# Problem requirements
Instruction for the data below: set down exactly the lines from the line with "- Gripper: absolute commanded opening" to the line with "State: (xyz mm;", inclusive, and no others.

Saved entries
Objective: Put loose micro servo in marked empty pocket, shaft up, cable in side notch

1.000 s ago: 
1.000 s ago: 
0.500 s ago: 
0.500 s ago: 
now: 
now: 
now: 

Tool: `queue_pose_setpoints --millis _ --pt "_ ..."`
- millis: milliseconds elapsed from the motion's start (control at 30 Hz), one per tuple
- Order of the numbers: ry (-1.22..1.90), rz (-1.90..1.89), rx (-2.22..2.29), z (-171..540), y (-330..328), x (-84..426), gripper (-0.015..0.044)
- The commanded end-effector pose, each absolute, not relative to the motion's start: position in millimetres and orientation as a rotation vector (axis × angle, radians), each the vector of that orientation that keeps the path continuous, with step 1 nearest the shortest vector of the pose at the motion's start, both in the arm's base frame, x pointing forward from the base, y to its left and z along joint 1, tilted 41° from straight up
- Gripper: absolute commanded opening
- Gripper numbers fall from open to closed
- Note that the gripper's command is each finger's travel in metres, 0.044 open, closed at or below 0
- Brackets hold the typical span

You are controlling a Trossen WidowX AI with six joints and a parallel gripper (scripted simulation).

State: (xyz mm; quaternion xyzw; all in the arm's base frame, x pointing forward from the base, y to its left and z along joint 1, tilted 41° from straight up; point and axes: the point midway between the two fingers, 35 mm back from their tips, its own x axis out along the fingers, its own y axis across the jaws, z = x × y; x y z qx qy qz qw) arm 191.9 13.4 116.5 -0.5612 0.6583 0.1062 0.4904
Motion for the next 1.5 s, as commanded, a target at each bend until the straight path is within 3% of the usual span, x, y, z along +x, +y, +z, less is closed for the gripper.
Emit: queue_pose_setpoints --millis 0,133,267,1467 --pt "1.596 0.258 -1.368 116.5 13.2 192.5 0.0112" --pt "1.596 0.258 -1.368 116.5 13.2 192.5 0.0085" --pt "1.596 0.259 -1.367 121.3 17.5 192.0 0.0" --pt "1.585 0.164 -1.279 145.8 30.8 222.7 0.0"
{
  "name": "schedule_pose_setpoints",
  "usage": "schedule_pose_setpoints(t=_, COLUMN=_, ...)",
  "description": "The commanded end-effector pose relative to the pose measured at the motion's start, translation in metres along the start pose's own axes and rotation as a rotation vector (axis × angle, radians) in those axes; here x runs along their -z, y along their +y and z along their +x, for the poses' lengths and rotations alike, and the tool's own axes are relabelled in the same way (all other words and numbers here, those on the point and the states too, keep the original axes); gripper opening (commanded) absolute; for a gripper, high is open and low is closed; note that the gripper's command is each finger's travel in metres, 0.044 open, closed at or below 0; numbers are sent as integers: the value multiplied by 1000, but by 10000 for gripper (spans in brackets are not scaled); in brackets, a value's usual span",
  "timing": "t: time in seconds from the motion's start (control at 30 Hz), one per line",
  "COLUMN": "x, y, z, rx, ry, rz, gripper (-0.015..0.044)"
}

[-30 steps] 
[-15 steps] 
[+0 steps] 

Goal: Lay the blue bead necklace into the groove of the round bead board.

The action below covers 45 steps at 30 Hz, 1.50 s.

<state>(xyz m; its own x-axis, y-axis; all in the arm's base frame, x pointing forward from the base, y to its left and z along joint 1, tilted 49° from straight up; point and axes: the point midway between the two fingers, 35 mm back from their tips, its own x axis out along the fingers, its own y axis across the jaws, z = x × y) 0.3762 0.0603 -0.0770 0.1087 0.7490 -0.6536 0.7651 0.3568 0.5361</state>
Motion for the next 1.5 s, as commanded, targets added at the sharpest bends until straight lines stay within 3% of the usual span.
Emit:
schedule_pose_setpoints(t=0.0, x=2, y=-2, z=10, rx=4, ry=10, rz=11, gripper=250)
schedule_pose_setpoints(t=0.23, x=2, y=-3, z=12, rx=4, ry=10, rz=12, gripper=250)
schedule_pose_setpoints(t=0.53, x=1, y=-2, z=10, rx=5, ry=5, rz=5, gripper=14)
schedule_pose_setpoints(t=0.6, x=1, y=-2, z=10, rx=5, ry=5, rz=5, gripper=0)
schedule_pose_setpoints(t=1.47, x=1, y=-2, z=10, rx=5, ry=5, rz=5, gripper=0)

# Written solution
- Gripper: absolute commanded opening
- Gripper numbers fall from open to closed
- Note that the gripper's command is each finger's travel in metres, 0.044 open, closed at or below 0
- Brackets hold the typical span

You are controlling a Trossen WidowX AI with six joints and a parallel gripper (scripted simulation).

State: (xyz mm; quaternion xyzw; all in the arm's base frame, x pointing forward from the base, y to its left and z along joint 1, tilted 41° from straight up; point and axes: the point midway between the two fingers, 35 mm back from their tips, its own x axis out along the fingers, its own y axis across the jaws, z = x × y; x y z qx qy qz qw) arm 191.9 13.4 116.5 -0.5612 0.6583 0.1062 0.4904

No part of the exercise is left unanswered.